** Opening Source records block **
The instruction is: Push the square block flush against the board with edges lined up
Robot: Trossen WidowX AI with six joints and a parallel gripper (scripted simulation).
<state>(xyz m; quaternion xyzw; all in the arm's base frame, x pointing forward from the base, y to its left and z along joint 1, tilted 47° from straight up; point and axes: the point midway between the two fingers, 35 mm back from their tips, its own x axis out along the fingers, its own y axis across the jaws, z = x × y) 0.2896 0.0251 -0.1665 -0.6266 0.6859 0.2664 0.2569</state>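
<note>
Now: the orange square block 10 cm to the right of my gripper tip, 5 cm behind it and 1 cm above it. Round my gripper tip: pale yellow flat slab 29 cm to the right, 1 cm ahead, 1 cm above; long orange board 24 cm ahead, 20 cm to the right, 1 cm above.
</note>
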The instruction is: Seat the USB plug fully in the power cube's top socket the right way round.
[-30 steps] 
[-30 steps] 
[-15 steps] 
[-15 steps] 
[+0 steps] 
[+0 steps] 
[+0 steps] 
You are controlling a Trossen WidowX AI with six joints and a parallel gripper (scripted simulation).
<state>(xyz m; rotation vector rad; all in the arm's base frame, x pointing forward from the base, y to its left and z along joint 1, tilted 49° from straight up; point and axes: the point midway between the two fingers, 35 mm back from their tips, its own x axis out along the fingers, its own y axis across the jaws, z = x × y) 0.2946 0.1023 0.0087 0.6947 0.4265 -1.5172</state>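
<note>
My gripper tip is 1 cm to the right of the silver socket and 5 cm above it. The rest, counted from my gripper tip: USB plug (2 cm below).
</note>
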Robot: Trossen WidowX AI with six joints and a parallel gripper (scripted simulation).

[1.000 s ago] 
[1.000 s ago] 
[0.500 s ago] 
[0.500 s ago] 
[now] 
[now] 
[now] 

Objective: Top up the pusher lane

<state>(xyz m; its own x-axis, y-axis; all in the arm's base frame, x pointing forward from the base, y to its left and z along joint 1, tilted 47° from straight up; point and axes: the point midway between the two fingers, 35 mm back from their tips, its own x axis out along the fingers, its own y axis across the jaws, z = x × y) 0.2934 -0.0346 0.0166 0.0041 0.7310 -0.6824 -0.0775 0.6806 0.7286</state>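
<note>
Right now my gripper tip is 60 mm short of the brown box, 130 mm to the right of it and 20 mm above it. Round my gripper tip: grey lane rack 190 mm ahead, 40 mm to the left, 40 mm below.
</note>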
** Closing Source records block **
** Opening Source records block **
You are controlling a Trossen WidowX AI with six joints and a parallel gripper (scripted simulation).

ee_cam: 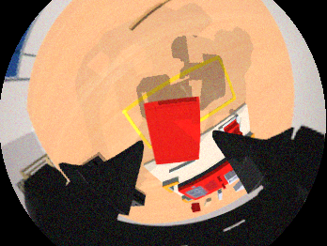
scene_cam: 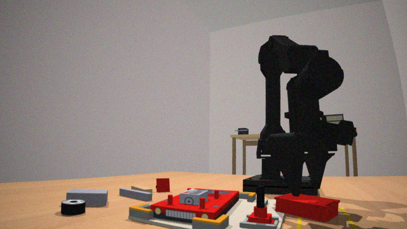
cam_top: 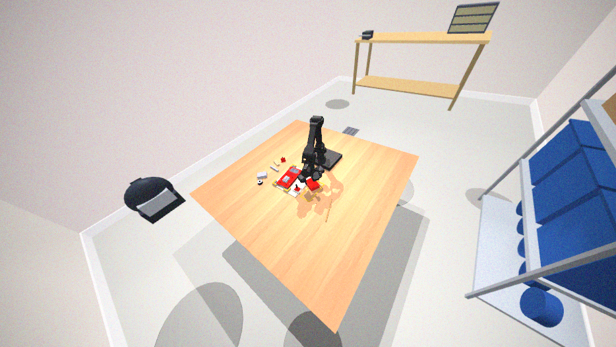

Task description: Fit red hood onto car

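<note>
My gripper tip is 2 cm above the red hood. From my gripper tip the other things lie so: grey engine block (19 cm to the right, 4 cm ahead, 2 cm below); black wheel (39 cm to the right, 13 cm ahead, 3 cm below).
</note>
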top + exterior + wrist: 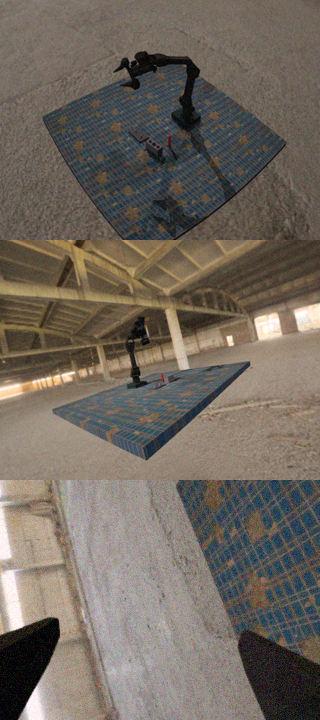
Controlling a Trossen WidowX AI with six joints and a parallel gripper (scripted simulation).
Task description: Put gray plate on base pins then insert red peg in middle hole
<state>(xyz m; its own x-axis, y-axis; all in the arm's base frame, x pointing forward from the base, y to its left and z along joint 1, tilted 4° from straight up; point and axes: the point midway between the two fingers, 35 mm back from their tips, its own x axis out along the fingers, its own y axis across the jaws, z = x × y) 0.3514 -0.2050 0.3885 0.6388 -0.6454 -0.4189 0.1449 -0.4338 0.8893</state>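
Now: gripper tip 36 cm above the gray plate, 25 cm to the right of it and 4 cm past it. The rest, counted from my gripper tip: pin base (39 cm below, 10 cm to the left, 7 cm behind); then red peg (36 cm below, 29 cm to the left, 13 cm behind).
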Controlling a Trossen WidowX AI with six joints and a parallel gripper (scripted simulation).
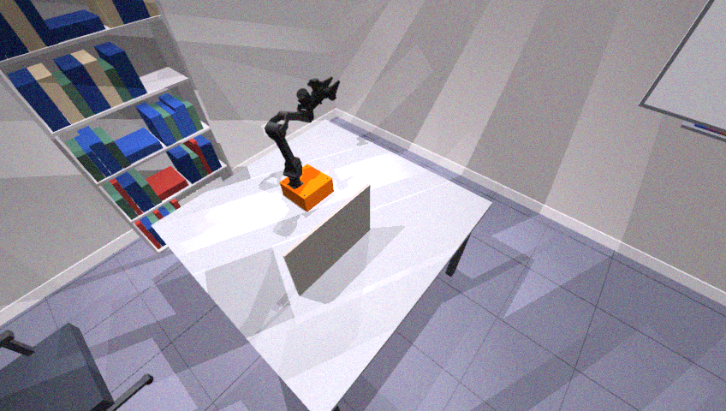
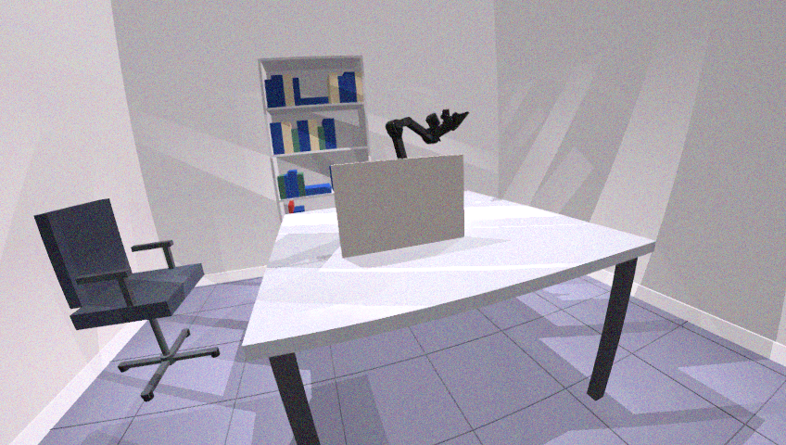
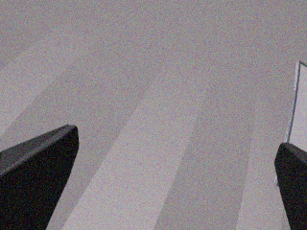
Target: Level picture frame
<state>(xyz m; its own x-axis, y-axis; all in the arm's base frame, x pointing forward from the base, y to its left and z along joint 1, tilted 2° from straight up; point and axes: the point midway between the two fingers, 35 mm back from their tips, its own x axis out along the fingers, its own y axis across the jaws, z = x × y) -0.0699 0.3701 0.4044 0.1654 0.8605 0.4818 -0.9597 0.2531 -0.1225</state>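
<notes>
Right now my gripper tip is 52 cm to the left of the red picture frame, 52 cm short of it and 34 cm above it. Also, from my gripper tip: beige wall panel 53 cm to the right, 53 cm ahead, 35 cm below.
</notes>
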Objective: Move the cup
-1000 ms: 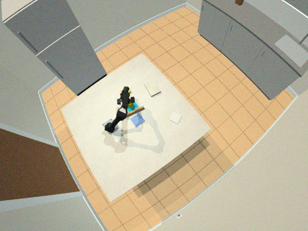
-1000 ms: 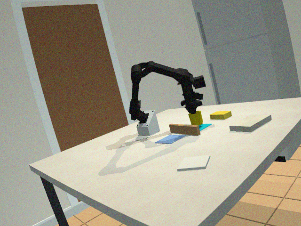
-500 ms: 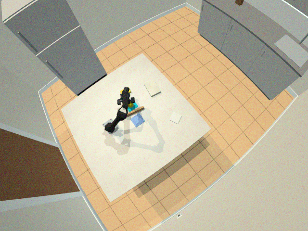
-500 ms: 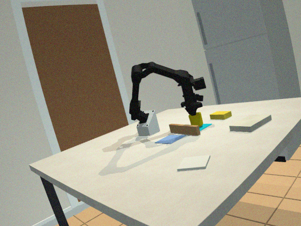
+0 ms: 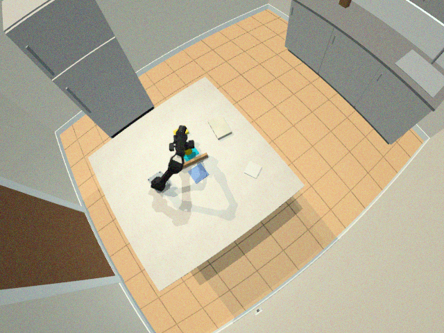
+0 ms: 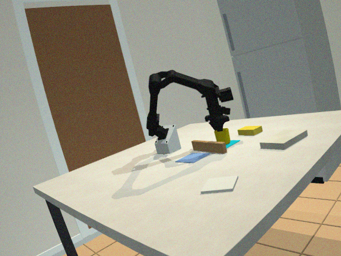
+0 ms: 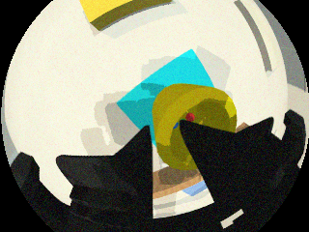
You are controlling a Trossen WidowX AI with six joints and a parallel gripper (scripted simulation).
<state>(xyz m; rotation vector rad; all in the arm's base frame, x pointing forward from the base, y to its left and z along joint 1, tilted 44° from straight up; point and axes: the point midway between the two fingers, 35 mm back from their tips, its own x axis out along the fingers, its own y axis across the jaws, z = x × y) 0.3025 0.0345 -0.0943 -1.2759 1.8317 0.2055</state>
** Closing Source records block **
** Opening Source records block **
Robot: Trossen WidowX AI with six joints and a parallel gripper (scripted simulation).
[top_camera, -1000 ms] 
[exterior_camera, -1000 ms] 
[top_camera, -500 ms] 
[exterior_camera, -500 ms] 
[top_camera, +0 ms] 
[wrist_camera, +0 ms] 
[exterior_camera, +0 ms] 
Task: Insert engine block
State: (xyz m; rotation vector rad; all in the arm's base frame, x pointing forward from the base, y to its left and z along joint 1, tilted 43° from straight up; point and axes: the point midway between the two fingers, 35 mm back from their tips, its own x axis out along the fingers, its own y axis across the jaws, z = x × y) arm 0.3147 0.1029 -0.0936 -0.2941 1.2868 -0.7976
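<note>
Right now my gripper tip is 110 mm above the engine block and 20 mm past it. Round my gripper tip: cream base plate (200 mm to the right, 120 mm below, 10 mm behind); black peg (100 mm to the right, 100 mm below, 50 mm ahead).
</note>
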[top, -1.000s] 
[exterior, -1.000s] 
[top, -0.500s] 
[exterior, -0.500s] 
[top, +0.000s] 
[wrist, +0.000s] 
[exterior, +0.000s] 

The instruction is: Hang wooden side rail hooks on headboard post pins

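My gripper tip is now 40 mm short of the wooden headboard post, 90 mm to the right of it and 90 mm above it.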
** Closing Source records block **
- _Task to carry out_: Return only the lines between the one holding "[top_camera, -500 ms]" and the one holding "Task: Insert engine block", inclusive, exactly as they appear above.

- _Exercise answer_:
[top_camera, -500 ms] 
[exterior_camera, -500 ms] 
[top_camera, +0 ms] 
[wrist_camera, +0 ms] 
[exterior_camera, +0 ms] 
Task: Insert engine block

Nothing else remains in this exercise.